◆ What is being asked ◆
Look through the entries below and count every line in which "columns" appears; reply with the number only.

Stored items from a collection:
-- Opening Marker --

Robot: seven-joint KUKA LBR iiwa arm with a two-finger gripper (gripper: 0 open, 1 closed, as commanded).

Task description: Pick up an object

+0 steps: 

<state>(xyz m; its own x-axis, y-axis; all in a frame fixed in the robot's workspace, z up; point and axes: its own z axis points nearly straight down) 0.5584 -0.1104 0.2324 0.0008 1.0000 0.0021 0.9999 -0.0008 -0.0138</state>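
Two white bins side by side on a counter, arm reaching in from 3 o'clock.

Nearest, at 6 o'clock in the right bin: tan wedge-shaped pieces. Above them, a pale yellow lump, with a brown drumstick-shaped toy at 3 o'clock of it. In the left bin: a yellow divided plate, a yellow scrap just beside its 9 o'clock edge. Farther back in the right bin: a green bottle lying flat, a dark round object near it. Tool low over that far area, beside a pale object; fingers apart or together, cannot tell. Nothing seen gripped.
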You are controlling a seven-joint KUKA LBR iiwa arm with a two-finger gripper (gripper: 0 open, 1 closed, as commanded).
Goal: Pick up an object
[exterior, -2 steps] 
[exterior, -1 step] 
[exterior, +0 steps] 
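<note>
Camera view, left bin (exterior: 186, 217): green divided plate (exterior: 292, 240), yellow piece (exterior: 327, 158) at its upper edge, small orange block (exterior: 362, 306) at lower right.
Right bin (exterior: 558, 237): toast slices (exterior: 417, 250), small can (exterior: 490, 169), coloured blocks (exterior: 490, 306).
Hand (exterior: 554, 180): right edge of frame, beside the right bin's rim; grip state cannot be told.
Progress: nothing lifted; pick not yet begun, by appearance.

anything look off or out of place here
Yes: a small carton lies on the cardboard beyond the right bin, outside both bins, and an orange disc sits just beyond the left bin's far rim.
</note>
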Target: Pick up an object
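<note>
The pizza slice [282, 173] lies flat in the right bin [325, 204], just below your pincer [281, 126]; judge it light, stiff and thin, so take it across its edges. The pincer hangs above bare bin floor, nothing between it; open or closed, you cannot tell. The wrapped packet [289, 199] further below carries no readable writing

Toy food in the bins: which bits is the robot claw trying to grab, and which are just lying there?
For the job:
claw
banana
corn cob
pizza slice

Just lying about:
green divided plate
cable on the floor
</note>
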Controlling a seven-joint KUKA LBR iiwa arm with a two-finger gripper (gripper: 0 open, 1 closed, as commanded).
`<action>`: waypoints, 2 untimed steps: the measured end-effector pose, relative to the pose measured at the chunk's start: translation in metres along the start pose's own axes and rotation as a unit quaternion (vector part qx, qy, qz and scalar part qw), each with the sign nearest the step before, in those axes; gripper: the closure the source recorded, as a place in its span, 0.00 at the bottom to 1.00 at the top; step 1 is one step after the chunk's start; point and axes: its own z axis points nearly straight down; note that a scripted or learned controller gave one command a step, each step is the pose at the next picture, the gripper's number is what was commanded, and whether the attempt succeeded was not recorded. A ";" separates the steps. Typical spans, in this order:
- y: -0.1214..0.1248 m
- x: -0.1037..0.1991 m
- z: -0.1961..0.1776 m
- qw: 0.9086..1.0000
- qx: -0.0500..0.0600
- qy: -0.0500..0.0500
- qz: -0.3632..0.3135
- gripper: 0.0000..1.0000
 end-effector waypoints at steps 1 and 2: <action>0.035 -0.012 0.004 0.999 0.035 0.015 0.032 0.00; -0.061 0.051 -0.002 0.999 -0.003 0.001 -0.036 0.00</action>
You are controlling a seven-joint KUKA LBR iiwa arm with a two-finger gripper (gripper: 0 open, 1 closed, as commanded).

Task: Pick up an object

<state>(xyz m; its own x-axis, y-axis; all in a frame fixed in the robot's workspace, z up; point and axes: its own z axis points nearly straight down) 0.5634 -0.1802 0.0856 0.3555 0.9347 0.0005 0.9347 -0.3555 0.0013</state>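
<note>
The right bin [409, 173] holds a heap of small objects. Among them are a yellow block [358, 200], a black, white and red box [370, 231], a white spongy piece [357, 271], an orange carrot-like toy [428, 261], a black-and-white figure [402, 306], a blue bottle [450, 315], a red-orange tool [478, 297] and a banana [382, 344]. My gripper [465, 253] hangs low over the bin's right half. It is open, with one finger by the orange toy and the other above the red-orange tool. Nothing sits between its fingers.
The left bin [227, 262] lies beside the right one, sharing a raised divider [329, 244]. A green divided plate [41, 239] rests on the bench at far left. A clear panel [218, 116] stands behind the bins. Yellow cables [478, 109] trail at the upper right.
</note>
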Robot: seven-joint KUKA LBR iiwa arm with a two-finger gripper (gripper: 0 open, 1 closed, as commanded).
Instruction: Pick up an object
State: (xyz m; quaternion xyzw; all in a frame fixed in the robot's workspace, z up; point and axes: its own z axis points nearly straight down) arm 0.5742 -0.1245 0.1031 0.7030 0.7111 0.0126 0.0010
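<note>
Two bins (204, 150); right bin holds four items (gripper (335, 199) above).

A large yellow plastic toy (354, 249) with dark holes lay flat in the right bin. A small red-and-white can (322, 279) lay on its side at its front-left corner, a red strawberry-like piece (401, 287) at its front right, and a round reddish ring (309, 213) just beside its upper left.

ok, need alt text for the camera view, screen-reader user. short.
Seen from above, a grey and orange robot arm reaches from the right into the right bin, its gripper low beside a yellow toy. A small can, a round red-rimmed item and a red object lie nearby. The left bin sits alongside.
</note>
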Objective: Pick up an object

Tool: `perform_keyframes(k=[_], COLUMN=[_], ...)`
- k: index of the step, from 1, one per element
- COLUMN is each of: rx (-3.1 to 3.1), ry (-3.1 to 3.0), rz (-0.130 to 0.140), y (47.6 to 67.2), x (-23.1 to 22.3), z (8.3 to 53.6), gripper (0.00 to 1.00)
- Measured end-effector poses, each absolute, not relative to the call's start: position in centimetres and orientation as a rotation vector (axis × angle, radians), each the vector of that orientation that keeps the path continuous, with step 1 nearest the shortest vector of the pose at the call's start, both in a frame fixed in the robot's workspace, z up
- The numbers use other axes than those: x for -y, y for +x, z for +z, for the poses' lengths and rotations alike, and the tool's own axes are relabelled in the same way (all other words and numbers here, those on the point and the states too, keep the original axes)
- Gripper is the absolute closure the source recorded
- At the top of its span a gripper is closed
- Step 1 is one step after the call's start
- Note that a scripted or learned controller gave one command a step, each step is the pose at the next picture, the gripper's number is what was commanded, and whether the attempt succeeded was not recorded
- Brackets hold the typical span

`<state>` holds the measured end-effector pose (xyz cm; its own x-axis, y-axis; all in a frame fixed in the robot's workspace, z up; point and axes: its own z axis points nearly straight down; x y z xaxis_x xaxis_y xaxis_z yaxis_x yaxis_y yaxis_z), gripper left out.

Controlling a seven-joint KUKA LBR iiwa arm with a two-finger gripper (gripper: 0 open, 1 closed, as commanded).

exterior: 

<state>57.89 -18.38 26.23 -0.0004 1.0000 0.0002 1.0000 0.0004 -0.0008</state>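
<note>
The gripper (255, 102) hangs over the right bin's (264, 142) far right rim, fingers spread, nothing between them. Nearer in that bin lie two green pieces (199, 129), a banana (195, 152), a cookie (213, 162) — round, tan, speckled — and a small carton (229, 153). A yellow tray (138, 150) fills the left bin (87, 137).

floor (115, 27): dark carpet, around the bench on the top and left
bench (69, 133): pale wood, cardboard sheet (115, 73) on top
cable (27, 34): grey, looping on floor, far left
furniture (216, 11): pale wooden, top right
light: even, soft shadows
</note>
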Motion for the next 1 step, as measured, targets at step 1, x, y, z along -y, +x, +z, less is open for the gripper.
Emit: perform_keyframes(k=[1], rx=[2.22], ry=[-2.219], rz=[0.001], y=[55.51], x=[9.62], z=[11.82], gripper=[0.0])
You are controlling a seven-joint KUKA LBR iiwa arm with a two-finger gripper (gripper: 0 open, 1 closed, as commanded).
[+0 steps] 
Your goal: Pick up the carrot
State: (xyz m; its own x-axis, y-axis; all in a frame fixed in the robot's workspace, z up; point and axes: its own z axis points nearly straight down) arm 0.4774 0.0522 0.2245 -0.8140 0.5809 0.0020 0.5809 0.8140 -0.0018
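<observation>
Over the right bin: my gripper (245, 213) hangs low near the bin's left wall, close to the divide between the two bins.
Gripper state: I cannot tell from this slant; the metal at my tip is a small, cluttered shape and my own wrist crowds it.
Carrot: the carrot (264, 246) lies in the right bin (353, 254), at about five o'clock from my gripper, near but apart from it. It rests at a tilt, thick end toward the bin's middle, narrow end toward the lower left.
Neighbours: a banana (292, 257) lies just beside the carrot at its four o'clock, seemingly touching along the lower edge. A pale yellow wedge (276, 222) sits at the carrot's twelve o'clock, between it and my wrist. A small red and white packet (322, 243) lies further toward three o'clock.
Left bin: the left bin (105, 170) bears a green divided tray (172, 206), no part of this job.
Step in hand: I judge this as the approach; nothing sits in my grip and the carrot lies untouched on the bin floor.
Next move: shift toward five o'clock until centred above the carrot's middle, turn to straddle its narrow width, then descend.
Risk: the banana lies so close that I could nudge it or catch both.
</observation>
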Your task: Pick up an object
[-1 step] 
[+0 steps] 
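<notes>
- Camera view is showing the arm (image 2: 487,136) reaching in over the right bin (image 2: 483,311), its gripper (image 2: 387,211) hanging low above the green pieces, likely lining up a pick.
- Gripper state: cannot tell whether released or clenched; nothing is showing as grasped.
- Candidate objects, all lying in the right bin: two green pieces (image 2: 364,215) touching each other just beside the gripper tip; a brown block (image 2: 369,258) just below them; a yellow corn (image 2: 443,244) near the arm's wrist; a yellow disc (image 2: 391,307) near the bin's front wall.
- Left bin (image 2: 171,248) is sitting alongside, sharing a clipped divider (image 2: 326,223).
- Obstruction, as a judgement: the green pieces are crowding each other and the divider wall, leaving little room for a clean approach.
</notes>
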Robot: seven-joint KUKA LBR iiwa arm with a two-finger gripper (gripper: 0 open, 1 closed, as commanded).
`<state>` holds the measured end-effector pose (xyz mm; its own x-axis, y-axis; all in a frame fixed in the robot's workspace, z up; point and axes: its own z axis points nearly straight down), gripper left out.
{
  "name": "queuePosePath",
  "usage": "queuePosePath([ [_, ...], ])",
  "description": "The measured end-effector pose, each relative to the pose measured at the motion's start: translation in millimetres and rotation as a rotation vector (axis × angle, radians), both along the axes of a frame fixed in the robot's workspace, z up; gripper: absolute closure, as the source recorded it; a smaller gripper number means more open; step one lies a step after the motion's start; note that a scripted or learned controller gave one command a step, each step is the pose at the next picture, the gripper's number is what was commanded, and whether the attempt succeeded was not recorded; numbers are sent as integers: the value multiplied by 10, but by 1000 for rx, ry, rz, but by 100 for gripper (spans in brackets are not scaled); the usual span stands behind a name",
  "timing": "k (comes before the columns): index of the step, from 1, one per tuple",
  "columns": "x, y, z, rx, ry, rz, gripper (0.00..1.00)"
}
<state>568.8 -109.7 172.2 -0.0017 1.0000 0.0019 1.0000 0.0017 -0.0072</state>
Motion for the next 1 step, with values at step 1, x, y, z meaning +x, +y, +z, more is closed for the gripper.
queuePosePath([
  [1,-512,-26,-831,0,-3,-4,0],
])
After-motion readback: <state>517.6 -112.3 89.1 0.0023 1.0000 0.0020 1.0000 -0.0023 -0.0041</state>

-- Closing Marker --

◆ Solution below ◆
2